/VA_Viz

Visualization Data for MCMC runs on VA precincts

Primary LanguagePythonMIT LicenseMIT

Visualization Data for MCMC runs on VA precincts

This repo contains a small snapshot of ensemble data for the state of Virginia for testing visualization techniques. There are two 100k step ensembles presented here, one each for Congressional districts (11) and state Senate districts (40). For each ensemble we have recorded a variety of metrics for each plan, described in more detail below. The ensembles were generated with the GerryChain software: https://github.com/mggg/gerrychain using a script similar to VA_Examples.py. VA_boxes.py and science_plots_VA.py provide examples of parsing scripts for the data. Precinct data was gathered by the OpenPrecincts project: https://openprecincts.org and preprocessed with https://github.com/mggg/maup. The final shapefile is in the Data directory above.

The procedure for generating the data was to form a Markov chain on the set of districting partitions of Virginia precincts using the Recombination step described here: https://mggg.org/VA-report.pdf. At each step of the chain (i.e. each obsevered districting plan) the statistics described below were measured and every 2000 steps the full set of observations was written to file. Thus, the data files are indexed by 2000*t where t runs from 1 to 50.

The metrics are separated into three main categories:

  1. Global plan metrics

    These statistics are properties of the entire plan at once. Each file contains a comma separated list of values describing the property of the current plan in the ensemble.

  • cuts: Number of cut edges between the districts in the current plan
  • splits: Number of localities (county equivalents) that are split by the districting plan
  1. Partisan Metrics

    The full state partisan metrics are reported by election for each plan. Thus, each file consists of a collection of rows of five comma separated entries, one for each of the elections described below.

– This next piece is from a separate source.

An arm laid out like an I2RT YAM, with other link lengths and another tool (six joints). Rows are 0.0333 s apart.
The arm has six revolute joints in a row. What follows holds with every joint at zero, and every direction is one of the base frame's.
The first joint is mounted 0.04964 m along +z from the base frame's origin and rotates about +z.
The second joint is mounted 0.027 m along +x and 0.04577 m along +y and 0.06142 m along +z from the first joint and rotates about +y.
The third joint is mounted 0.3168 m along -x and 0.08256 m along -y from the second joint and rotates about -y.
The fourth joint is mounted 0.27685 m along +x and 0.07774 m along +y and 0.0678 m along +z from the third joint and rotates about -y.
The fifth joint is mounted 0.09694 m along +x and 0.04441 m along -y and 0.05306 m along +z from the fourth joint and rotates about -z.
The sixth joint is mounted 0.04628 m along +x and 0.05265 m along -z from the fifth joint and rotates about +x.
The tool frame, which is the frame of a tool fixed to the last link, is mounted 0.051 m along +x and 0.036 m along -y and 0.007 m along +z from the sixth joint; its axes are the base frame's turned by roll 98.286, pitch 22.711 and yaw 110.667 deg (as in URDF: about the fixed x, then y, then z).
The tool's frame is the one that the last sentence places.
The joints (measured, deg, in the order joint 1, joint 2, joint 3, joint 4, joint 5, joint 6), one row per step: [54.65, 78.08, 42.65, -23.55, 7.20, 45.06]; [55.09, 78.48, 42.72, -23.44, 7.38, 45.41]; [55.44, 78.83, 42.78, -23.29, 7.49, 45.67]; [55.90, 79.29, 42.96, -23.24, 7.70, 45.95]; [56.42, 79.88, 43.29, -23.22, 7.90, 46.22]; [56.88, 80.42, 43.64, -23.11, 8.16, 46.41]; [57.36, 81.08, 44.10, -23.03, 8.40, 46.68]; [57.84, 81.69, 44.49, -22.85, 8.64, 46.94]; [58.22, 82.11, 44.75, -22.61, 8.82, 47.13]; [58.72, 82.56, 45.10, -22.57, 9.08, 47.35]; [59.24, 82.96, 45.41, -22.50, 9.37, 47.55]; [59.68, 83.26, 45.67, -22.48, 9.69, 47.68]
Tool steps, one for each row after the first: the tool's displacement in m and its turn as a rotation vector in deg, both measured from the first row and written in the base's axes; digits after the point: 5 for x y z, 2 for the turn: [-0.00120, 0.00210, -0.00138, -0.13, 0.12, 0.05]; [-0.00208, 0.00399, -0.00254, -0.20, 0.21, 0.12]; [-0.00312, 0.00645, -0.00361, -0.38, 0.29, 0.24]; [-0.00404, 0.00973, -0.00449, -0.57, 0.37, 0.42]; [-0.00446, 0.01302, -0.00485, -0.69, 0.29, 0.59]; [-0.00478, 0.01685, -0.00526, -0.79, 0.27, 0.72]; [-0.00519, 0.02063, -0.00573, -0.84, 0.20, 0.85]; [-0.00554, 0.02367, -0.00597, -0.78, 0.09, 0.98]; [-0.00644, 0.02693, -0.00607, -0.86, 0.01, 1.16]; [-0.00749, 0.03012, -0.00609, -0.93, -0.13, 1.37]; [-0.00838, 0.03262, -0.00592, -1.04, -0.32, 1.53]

  • egs: Efficiency Gap of the current plan
  • mms: Mean-Median of the current plan
  • hmss: # of seats won by the Dem party in the current plan
  1. District statistics

    The statistics presented at the district level are arranged into rows of k comma separated values, where k is the number of districts in the plan (11 for Congress and 40 for the Senate). The values in each entry for the election data are the expected percentage of Democratic vote share in each district while the values in the population files are the number of individuals who live in each district

  • ATG17: 2017 Attorney General Election
  • LTG17: 2017 Lieutenant Governor Election
  • GOV18: 2018 Gubenatorial Election
  • PRS16: 2016 Presidential Election
  • SEN18: 2018 Senatorial Election
  • pop: Population of each district in the plan

In addition to the metrics, there are also assignment files which are .json dictionaries mapping the precinct labels to their district number for each snapshot of the ensemble and a collection of .pngs showing colorful maps of the snapshot plans.